Montag lo apremia: —¿Y después?

—Bueno, me sucedió la vida —El jefe cierra los ojos para recordar—. La vida.

Lo de costumbre. Lo mismo. El amor que no marcha del todo, el sueño que se vuelve agrio, el sexo que se hace pedazos, las muertes demasiado rápidas de amigos que no lo merecen, el asesinato de uno, la locura de otro, la lenta muerte de una madre, el suicidio brusco de un padre… una estampida de elefantes enfurecidos, un ataque total de la enfermedad. Y por ninguna parte, ninguna, el libro justo en el momento justo para rellenar la grieta de la presa que se viene abajo y contener la inundación, o recibir una metáfora, perder o encontrar un símil. Hacia el final de los treinta años, al borde ya de los treinta y uno, recogí mis pedazos, cada hueso roto, cada centímetro de carne escoriada, magullada o herida. Me miré en el espejo y perdido bajo el asustado rostro de un joven vi un viejo, vi odio por todo, por cualquier cosa, nombra la que sea y la maldeciré, y abrí las páginas de los magníficos libros de mi biblioteca y ¿qué encontré? ¿Qué, qué?

Montag se aventura: —¿Páginas vacías?

—¡Premio! ¡Sí, en blanco! Bah, estaban las palabras, de acuerdo, pero me resbalaban por los ojos como aceite caliente, sin ningún significado. Sin ofrecer ayuda, ni consuelo, ni paz, ni abrigo, ni amor verdadero, ni cama ni luz.

Montag recuerda: —Hace treinta años… Las quemas finales de bibliotecas…
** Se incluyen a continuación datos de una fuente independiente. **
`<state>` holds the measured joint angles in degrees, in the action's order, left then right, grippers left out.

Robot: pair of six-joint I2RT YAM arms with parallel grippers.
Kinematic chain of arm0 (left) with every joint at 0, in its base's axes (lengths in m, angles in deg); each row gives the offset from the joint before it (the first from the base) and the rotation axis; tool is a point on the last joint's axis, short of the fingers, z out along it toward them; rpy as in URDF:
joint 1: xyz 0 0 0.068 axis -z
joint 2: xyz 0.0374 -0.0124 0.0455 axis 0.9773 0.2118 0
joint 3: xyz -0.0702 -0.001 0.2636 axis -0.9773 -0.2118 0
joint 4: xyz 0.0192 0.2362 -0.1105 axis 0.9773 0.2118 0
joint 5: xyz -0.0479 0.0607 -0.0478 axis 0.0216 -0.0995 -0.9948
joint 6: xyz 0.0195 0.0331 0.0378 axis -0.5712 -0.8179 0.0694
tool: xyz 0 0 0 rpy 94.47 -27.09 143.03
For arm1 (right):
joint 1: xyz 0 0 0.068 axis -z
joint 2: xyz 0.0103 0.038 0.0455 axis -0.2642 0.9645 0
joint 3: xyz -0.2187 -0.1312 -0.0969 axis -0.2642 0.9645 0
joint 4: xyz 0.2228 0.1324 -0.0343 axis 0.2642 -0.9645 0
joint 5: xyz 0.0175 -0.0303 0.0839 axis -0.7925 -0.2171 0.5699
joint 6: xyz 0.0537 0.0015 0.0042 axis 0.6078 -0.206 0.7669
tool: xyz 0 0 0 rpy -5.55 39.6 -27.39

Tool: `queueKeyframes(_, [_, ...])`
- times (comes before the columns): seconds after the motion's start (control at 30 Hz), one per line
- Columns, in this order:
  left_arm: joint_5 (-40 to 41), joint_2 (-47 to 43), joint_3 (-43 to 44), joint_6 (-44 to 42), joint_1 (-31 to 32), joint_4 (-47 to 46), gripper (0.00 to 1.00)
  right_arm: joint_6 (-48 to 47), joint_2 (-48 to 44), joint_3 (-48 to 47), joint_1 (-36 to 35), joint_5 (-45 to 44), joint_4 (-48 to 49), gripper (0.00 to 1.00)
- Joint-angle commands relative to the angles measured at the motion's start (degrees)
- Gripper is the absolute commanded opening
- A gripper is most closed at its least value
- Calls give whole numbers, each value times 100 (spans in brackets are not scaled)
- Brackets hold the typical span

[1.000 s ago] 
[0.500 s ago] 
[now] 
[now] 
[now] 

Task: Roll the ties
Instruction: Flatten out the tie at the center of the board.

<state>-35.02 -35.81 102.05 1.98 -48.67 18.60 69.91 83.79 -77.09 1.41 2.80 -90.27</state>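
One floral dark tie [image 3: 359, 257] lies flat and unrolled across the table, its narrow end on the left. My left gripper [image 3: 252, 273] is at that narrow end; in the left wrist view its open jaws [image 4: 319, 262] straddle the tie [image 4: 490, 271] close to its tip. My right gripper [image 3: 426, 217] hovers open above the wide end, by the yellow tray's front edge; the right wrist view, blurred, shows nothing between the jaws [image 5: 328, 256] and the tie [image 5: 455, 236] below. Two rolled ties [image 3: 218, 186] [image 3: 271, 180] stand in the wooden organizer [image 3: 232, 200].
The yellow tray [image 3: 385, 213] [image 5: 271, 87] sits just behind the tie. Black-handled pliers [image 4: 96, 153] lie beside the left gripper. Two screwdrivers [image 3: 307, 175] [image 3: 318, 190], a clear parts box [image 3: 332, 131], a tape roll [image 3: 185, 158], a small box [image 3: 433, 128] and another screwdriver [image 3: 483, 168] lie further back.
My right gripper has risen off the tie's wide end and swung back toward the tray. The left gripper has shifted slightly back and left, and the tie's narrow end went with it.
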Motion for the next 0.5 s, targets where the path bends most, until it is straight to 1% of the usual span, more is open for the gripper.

—Acertado —Beatty asiente—. Y como no tenía trabajo, y era un romántico

fracasado, o lo que fuese, me presenté para la primera clase de bomberos. Primero en subir los escalones, primero en entrar en la biblioteca, primero en ese horno, el corazón ardiente de sus compatriotas siempre en llamas, ¡rocíenme con kerosene, pásenme la antorcha!